§ Task brief
Without including any pictures, write out the data below exactly.

§ Data provided
══════
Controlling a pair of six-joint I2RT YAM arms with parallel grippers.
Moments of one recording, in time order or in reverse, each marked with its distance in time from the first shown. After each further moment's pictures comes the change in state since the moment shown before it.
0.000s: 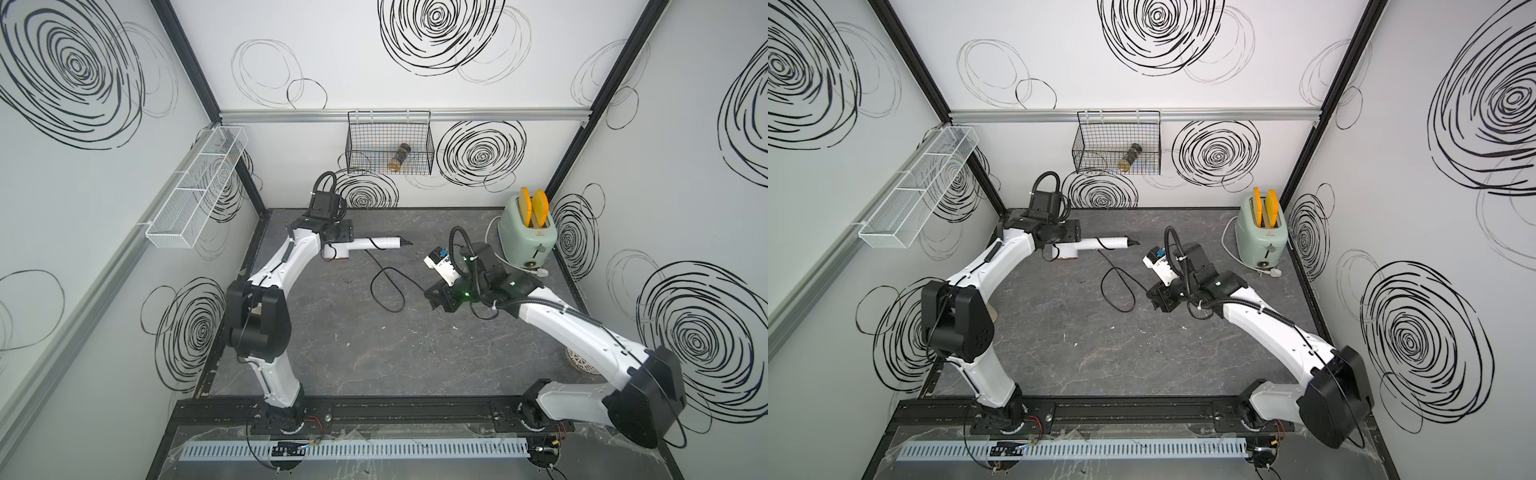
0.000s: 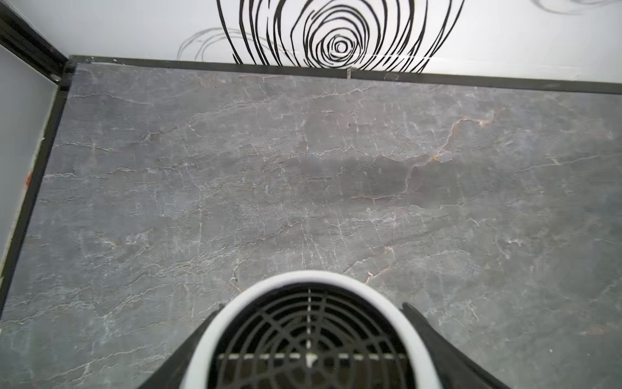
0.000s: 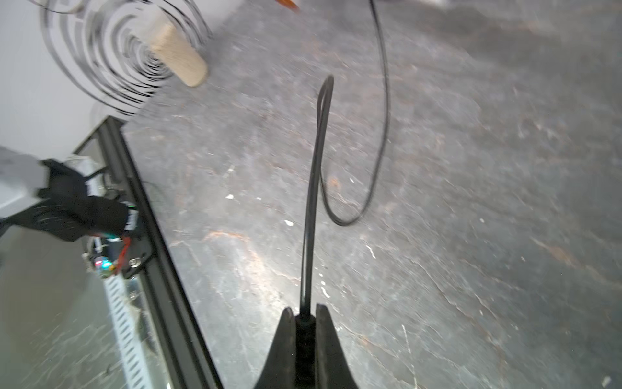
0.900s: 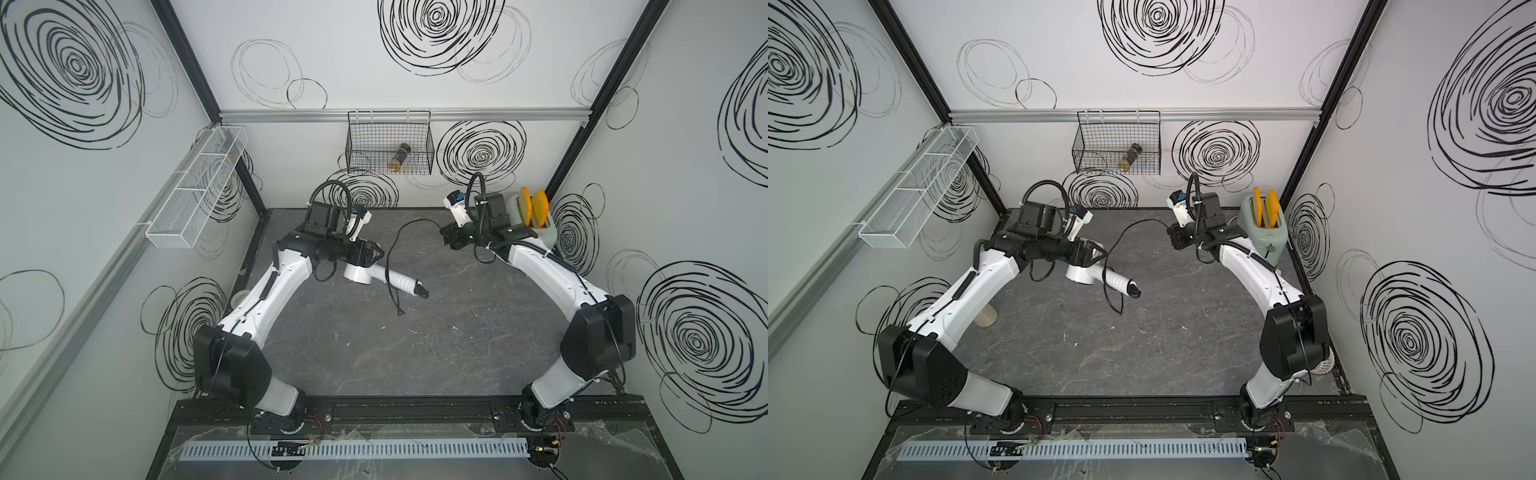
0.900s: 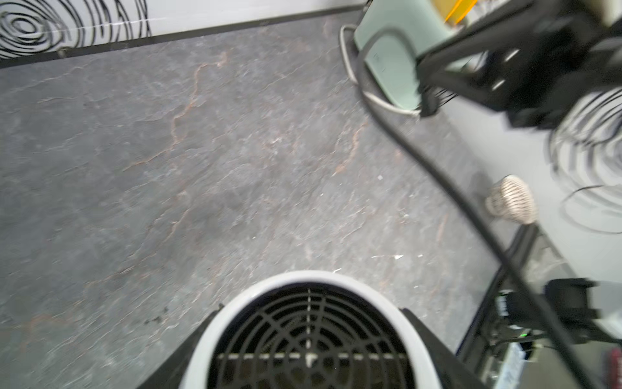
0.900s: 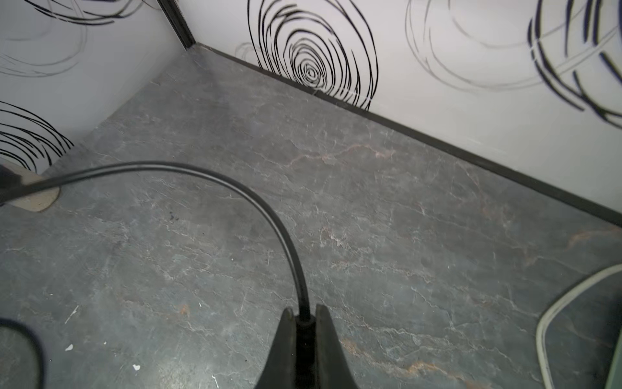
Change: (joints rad) left arm -0.029 -0.320 -0.158 -0.052 0.711 0.124; right arm -0.298 0.423 0.335 0.124 0.145 -0.109
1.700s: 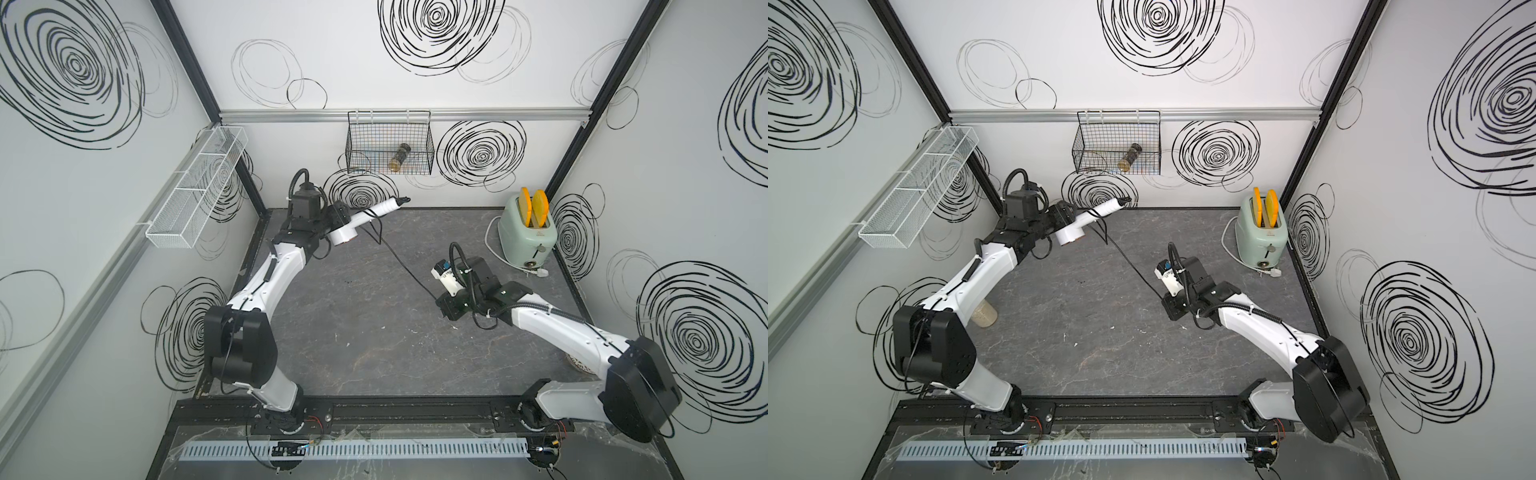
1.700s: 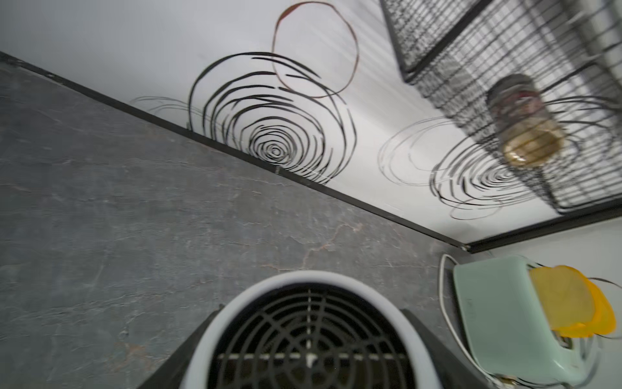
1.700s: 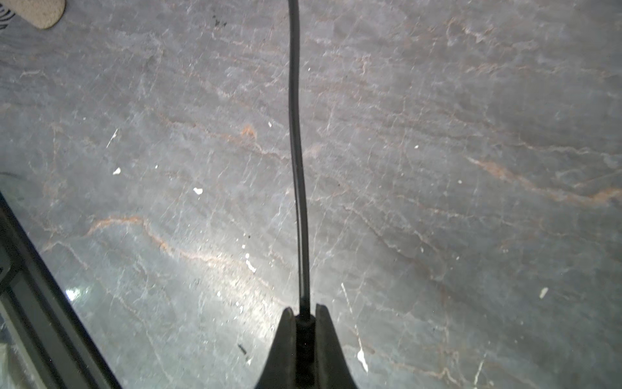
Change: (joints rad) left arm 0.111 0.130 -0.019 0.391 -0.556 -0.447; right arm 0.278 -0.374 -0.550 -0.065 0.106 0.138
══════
§ Response
Controlling a pair of six-joint I2RT YAM arms with parallel grippers.
Moments of one recording, in time order or in reverse, each marked with its distance in time from the first shown. After each further moment's pictures comes the change in state since the moment shown before it.
0.000s: 
0.000s: 
0.000s: 
0.900s: 
0.900s: 
0.900s: 
Change: (joints rad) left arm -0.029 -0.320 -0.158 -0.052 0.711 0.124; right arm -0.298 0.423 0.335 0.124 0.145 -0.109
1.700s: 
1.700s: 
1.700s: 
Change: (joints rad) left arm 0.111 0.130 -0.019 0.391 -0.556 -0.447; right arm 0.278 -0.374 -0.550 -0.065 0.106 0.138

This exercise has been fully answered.